Author of the week: Veronica Roth

At 25, the suburban Chicago writer already has cranked out a popular young-adult trilogy.

Veronica Roth might want to develop a new pastime, said Janet Potter in the Chicago Reader. At 25, the suburban Chicago writer is less than four years removed from college but already has cranked out a young-adult trilogy whose third novel, Allegiant, at least briefly outsold every other book in America. “Writing is really the only thing I’ve ever loved to do,” Roth says, and she’s been doing almost nothing else since knocking out most of the first book during her senior-year winter break at Northwestern. That novel, Divergent, was an instant hit, introducing YA readers to a dystopian future in which all 16-year-olds, including heroine Tris Prior, must choose a social faction for life.
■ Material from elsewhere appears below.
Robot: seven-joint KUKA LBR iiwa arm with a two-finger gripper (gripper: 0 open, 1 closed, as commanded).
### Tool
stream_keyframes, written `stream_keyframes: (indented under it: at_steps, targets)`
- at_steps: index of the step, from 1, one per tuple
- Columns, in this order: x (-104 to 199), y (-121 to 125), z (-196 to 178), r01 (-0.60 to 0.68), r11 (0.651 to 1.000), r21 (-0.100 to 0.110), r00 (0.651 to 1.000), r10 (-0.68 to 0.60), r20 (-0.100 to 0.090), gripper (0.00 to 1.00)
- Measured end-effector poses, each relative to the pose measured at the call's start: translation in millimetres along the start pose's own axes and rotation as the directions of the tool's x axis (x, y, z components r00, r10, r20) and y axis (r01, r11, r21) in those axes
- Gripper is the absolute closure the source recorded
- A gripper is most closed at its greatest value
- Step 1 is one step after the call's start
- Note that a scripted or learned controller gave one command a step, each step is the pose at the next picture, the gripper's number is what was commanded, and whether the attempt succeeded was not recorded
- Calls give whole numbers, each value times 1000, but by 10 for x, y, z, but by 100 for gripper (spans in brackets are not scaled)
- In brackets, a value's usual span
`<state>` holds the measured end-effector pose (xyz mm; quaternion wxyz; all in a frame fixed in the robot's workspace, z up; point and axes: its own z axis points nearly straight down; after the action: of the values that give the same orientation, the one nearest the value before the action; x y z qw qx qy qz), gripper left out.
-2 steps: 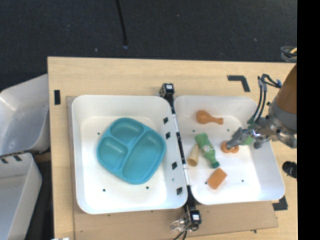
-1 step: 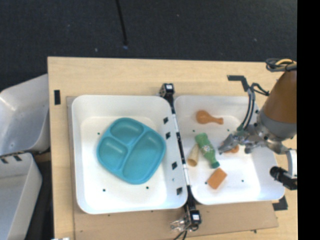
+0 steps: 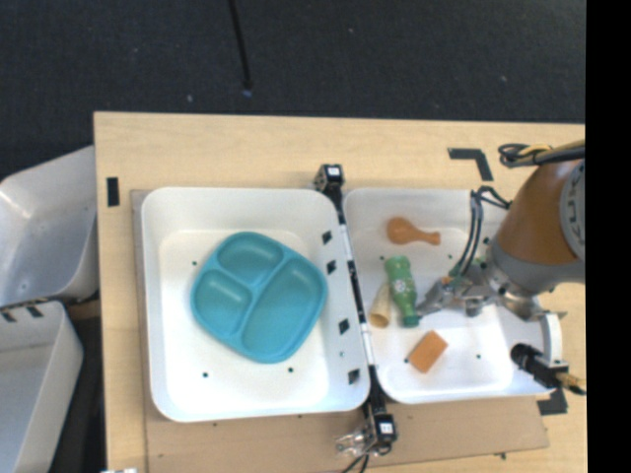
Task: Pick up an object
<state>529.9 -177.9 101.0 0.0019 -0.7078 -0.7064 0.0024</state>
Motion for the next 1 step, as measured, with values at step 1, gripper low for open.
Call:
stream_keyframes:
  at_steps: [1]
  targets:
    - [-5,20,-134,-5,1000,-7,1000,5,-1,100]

But now that the series is finished, Roth has almost nothing on her plate. “I’ve never had any hobbies because I just wanted to write all the time,” she says.
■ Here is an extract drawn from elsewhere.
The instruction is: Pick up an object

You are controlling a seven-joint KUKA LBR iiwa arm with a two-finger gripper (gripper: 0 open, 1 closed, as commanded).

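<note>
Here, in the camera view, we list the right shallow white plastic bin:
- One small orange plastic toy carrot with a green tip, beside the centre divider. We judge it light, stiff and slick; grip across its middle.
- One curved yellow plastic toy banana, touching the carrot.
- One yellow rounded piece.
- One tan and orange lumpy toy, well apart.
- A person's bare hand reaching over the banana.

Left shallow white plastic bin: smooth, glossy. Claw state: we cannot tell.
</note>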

Roth will be spending a bit of time instructing readers how not to read her books, said Christopher Borrelli in the Chicago Tribune. Roth is a devout Christian, but she insists that the trilogy is no religious allegory. “People assume there’s some weird indoctrination thing hidden in these books, because the assumption is if you’re Christian, you’re preachy.” If anything, though, Roth has simply been offering a critique of herself ever since she invented Tris and invested her with traits that she sometimes wishes she had too. “She’s kind of tough, not particularly nice, doesn’t let people walk on her,” Roth says. But Roth is learning: “Like Tris, I am trying to be a richer, fuller version of myself,” she says.